__Directions__
Each line below must be reproduced exactly as it stands. Pictures stay out of the copy.

::: Data section

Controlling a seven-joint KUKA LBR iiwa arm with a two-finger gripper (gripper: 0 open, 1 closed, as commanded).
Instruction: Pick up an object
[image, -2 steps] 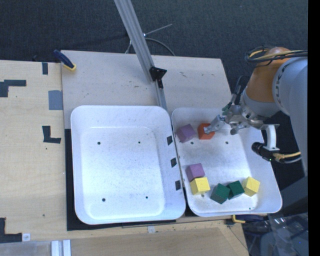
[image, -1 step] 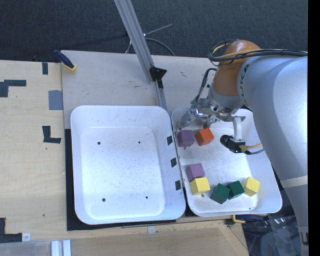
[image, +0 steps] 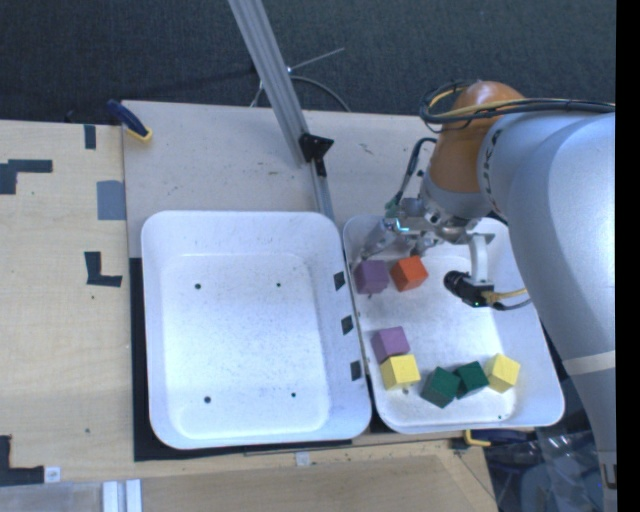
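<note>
I've got the two-finger gripper low over the small orange cube upper right, lining up; can't tell claw state.

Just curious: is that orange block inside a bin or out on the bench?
Inside. The orange block lies on the right bin's floor, beside a purple block.
</note>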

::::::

__Result__
Controlling a seven-joint KUKA LBR iiwa arm with a two-finger gripper (gripper: 0 open, 1 closed, as commanded).
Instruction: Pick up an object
[image, -2 steps] 
[image, -1 step] 
[image, +0 steps] 
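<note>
I've got the two-finger gripper low over the small orange cube upper right, lining up; can't tell claw state.

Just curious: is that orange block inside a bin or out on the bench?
Inside. The orange block lies on the right bin's floor, beside a purple block.
</note>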

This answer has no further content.